Kupang (ANTARA News) - Kepala Seksi Informasi Badan Meteorologi Klimatologi dan Geofisika (BMKG) Kupang, Saiful Hadi, mengungkapkan hasil pantauan dan foto satelit udara menunjukkan bahwa El Nino yang merupakan fenomena alam terkait dengan kenaikan suhu permukaan laut melebihi nilai rata-rata itu akan menguat mencapai puncak pada September dan Oktober 2015.

"Apabila perkiraan itu terjadi maka musim kemarau tahun 2015 akan lebih panjang dibandingkan tahun 2014 sebagai dampak dari kemunculan El Nino, dan menyebabkan awal musim hujan 2015/2016 akan mengalami kemunduran," katanya kepada Antara di Kupang, Kamis.

Ia menjelaskan, kondisi itu dikarenakan pada tahun ini terjadi El Nino yang telah mencapai level moderat dan diprediksi akan terus menguat secara global mulai dari Samudra Pasifik sekitar Ekuator, yaitu daerah sekitar Chili, Peru, dan Amerika Latin.

Peristiwa ini katanya akan membawa dampak kekeringan panjang di beberapa daerah di Indonesia terutama Indonesia bagian Timur dan daerah-daerah yang terletak di Lintang Selatan, seperti Sumatera Selatan, Lampung, Jawa, Bali, NTB, NTT, Sulsel, dan Papua bagian selatan.

Di NTT katanya ada 17 dari 22 kabupaten yang teridentifikasi rawan gelombang panas El Nino itu.

Kabupaten-kabupaten itu antara lain, Kabupaten Ende, Lembata, Alor, Sumba Timur, Sumba Tengah, Kupang, Nagekeo, Flores Timur, Sabu Raijua, Sumba Barat, Sumba Barat Daya, Sikka, Timor Tengah Utara (TTU), Timor Tengah Selatan (TTS), Belu, Malaka, dan Sikka.

Dan menurut dia, hanya lima kabupaten yang masih aman dari bencana kekeringan ini yakni Kabupaten Ngada, Manggarai Barat, Manggarai, Manggarai Timur dan Kota Kupang.

"Memang secara umum hampir semua kabupaten di NTT mengalami kekeringan, namun yang paling parah adalah 17 kabupaten itu," katanya.

Bersamaan dengan kemunculan El Nino ini, katanya biasanya diikuti dengan mendingin suhu muka laut di beberapa wilayah Indonesia, seperti Sumatera bagian barat, Jawa bagian selatan, Sulawesi, dan Maluku bagian utara.

Selain berdampak pada proses pembentukan awan yang cukup sulit karena proses penguapan rendah, juga sering dirasakan embusan angin pun terasa lebih dingin.

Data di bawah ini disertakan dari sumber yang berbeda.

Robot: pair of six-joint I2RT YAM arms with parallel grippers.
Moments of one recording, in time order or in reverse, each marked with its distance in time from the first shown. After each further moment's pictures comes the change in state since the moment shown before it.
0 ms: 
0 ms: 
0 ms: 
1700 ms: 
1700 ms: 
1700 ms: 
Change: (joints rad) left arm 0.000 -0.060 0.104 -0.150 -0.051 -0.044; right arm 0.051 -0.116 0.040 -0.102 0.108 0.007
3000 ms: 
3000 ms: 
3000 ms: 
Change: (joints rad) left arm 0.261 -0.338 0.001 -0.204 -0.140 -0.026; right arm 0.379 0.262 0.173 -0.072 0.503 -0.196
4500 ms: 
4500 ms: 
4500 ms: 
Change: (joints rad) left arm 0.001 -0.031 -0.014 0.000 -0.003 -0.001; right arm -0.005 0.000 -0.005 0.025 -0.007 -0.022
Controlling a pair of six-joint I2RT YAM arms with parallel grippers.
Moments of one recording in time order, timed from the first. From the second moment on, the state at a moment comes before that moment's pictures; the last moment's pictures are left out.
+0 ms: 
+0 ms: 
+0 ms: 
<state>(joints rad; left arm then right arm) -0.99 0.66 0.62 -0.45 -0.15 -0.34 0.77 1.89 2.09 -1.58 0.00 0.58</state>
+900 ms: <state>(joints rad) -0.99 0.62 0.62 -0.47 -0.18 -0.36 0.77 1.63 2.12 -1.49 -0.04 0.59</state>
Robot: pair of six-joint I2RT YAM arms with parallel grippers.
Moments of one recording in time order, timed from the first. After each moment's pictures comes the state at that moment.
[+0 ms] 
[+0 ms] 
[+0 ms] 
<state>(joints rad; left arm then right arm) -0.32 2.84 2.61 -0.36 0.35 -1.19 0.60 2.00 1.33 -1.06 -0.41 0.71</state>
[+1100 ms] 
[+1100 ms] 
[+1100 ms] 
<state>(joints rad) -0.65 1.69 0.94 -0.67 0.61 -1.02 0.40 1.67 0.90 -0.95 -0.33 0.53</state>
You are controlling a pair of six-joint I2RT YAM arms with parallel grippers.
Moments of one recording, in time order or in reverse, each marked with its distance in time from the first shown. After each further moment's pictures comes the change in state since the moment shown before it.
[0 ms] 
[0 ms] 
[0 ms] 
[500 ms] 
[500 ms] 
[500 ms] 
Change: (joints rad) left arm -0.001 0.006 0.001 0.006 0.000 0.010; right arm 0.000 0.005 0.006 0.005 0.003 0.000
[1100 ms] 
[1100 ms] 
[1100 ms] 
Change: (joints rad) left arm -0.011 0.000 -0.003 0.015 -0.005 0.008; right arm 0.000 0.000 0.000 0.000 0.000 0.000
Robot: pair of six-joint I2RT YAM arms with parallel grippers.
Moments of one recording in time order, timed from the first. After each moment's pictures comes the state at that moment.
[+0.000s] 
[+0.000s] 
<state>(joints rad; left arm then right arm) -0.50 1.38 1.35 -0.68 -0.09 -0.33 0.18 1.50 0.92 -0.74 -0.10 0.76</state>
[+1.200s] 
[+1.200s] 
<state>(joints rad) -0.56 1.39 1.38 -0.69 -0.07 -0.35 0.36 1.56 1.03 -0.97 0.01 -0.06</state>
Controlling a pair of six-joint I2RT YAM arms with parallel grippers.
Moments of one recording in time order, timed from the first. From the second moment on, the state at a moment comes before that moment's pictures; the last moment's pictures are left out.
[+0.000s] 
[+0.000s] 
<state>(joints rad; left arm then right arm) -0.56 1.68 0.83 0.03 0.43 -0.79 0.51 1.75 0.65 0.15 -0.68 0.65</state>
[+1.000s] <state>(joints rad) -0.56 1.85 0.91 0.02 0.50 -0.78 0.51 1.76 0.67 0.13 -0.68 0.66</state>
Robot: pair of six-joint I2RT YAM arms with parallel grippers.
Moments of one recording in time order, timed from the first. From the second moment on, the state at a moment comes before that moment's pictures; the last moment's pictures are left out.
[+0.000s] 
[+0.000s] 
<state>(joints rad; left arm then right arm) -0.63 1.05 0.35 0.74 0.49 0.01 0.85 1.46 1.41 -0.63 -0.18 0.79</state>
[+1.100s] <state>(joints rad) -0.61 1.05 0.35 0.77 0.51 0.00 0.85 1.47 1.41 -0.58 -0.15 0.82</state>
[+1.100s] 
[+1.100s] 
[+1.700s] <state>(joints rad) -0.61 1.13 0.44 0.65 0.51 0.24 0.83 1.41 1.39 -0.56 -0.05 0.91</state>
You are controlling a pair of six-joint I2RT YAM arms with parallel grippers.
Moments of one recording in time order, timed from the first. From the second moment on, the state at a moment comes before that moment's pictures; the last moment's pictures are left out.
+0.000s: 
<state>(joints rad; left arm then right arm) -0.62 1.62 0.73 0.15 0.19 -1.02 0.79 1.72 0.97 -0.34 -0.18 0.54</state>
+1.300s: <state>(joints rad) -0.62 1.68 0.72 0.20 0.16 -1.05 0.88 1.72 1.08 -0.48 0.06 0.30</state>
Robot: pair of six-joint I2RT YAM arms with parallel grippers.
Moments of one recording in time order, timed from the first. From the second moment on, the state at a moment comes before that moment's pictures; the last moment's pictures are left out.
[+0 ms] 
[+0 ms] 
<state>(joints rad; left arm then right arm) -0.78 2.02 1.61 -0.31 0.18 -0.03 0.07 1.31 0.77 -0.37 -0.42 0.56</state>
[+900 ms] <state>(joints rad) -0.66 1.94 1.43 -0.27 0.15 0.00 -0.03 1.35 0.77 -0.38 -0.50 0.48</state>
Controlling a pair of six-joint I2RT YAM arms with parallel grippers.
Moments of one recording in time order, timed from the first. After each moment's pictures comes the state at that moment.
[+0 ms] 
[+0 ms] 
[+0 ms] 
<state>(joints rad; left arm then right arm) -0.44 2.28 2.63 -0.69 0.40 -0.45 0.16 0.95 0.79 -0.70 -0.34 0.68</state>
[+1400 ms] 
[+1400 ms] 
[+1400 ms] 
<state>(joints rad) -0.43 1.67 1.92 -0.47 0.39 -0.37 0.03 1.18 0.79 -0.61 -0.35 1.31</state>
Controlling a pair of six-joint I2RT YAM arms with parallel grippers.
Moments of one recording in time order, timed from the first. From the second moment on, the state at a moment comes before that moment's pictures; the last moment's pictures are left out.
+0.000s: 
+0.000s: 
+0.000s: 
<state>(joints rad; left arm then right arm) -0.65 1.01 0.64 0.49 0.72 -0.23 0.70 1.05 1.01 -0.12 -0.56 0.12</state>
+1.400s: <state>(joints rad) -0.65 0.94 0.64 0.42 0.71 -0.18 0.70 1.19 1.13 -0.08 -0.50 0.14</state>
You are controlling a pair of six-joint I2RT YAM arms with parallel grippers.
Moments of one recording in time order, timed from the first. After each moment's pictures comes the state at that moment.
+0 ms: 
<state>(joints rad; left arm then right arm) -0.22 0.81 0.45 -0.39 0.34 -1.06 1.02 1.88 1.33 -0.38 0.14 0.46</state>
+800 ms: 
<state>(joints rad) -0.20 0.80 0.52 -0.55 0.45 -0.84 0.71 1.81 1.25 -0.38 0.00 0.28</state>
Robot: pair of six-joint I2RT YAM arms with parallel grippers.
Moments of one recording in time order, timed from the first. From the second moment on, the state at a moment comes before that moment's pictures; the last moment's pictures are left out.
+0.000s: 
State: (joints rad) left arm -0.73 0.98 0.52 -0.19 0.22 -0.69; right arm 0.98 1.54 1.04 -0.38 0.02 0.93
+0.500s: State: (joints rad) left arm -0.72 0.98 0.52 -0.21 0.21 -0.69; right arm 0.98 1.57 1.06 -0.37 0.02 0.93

Namun di balik itu semua, klorofil di wilayah tersebut akan kondusif dan menjadikan potensi panen ikan juga lebih tinggi di wilayah-wilayah tersebut.

Tidak semua negatif, sebaliknya El Nino membawa dampak positif bagi sektor kelautan karena suhu muka laut di wilayah Indonesia dingin, sehingga dapat menambah populasi ikan yang nantinya dapat meningkatkan tangkapan ikan.

"Kondisi kering yang lebih panjang, meningkatkan potensi hasil garam yang lebih banyak pula," katanya lagi.

Sebelumnya Kepala Badan Meteorologi, Klimatologi, dan Geofisika, Andi Eka Sakya dalam keterangan tertulisnya juga menjelaskan bahwa El Nino berbeda dengan gelombang panas.

El Nino berdampak kekeringan yang memperpanjang waktu musim kemarau. Prakiraan lama waktu dampak bagi Indonesia berkisar 4--5 bulan. Hal ini dikarenakan dampak tersebut dinetralisir oleh musim hujan.

Sedangkan, gelombang panas terkait dengan fenomena cuaca yang diindikasikan oleh kenaikan suhu lokal secara signifikan dalam waktu singkat (3--7 hari).

Gelombang panas tidak melewati dan masuk ke wilayah indonesia yang beriklim tropis, gelombang panas biasanya terjadi di wilayah yang beriklim subtropis di atas lintang 10 derajat baik di utara dan selatan.